- Janet Lim Chiu Mei
- Born: Kwek Chiu Mei July 14, 1923 British Hong Kong
- Died: August 5, 2014 (aged 91) Brisbane, Australia
- Other name: Lim-Strang Chiu Mei
- Education: Church of England Zenana Missionary School
- Occupations: Writer; nurse;
- Years active: 1940–1959
- Employer: St Andrew’s Mission Hospital
- Known for: First Singapore nurse
- Notable work: Sold for Silver (1958)
- Spouse: Errol Strang ​ ​(m. 1959; died 2002)​
- Children: 3 children

= Janet Lim =

Hong Kong–Singaporean writer (1923–2014)

Janet Lim Chiu Mei (林秋美 (Lín Qiūměi)) (July 14, c. 1923 – August 5, 2014) was a writer in Singapore. She was the first Asian hospital matron there.

==Background==
She was born in Hong Kong and grew up in Guangdong province in China. Her father died when she was young and her mother remarried. When the family ran into financial difficulties, she was sold as a mui tsai (domestic servant). She was sent to Singapore during the 1930s and resold there to a rich man who made unwanted advances on her. In 1933, Singapore banned the import of mui tsais and required registration for existing ones; she was able to prove that she was suffering ill treatment and she was placed in an orphanage for girls run by Po Leung Kuk. In 1934, she began attending the Church of England Zenana Missionary School.

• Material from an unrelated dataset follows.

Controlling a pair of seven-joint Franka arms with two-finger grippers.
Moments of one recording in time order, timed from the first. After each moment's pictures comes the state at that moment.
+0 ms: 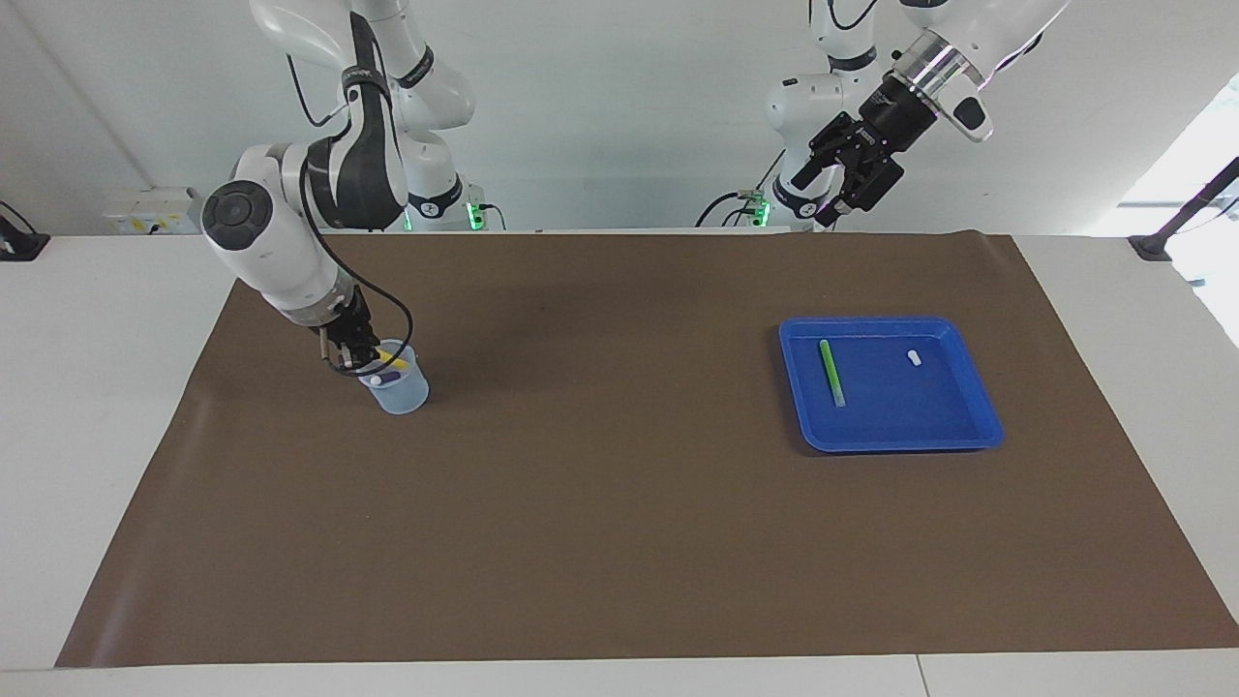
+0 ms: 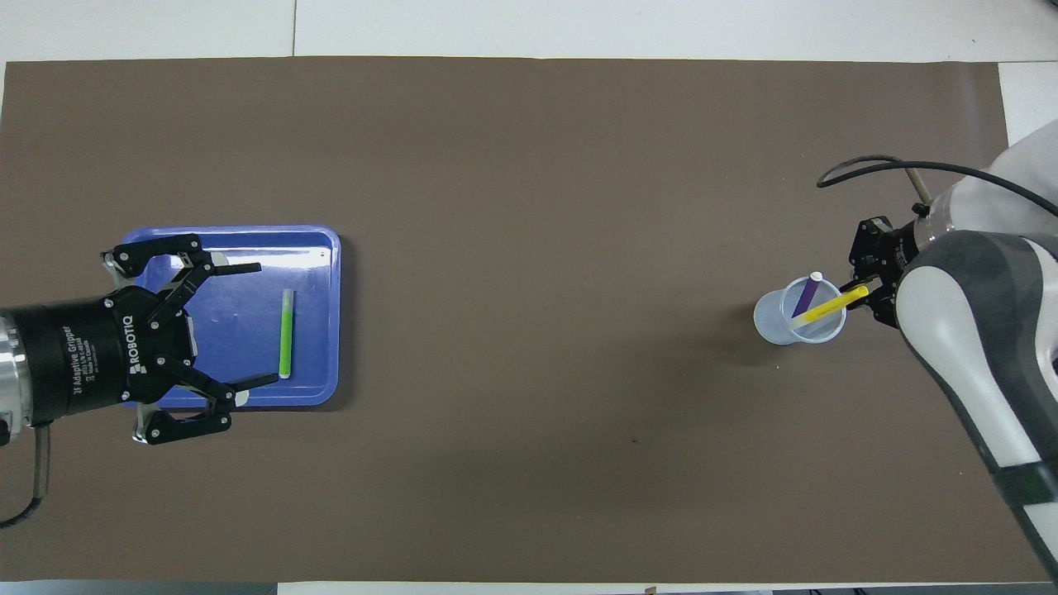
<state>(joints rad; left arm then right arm) -0.01 -0.44 -0.16 -2.10 -0.72 1.93 -1.54 0.01 0.02 0.00 -1.89 0.03 1.77 1.32</state>
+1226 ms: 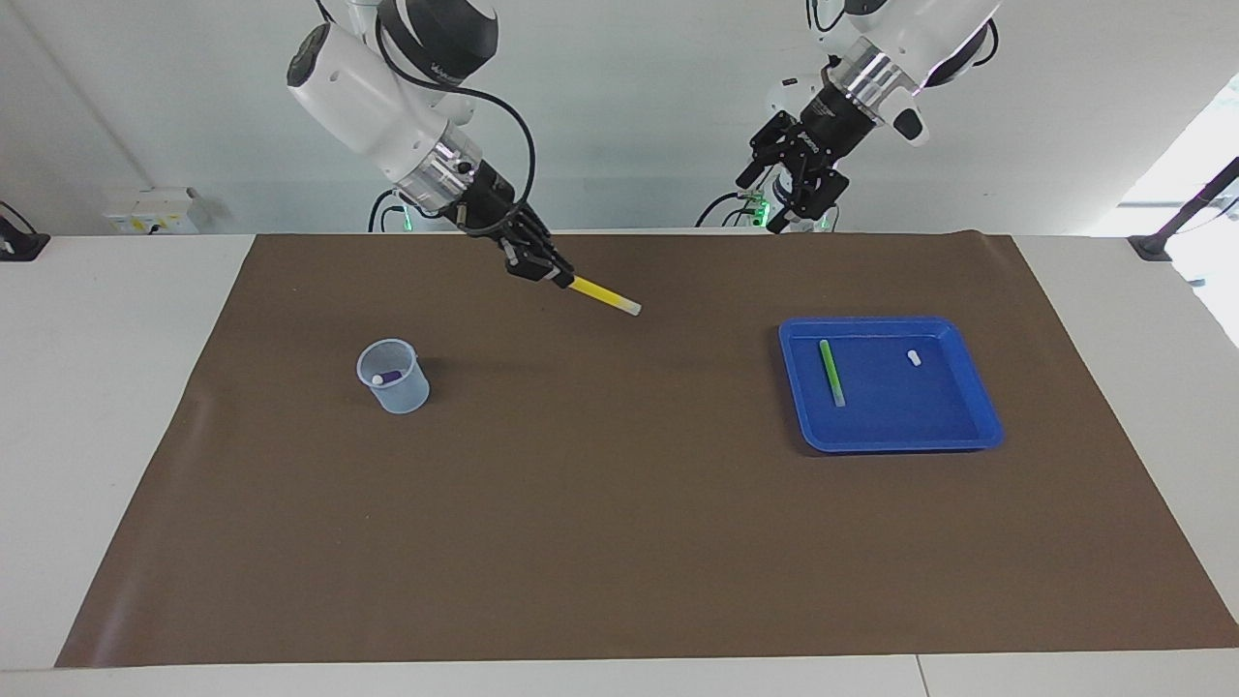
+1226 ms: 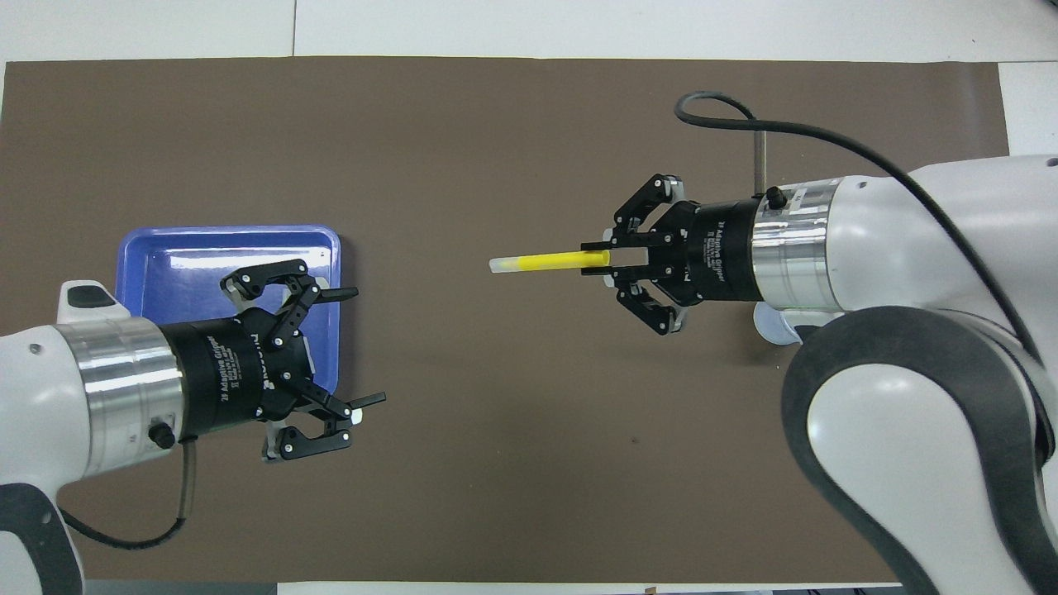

In 1940, she began training as a nurse at St Andrew’s Mission Hospital and qualified as a nurse the following year. She was also adopted by a Christian family at this time. She began working as a nurse but fled in 1942 when the Japanese occupied Singapore. The ship she was on sank, and she was rescued by fishermen but then recaptured by the Japanese in Sumatra and held captive. After the war, in 1948, she returned to St Andrew’s Mission Hospital. In 1951, she became the first nurse from Singapore to study in Britain and returned to Singapore a year later as the state registered nurse. In 1954, she became a matron at St Andrew's Mission Hospital.

In 1958, her autobiography Sold for Silver was published, becoming the first English book written by a woman from Singapore.

She left the hospital in 1959 to marry Errol J. Strang, a missionary doctor from Australia. The couple moved first to Kuala Lumpur, then to Hong Kong, and settled in Australia in the 1960s, raising three children.

Her husband Errol Strang died in 2002. In March 2014, she was inducted into the Singapore Women's Hall of Fame. She died five months later in Brisbane on August 5, 2014.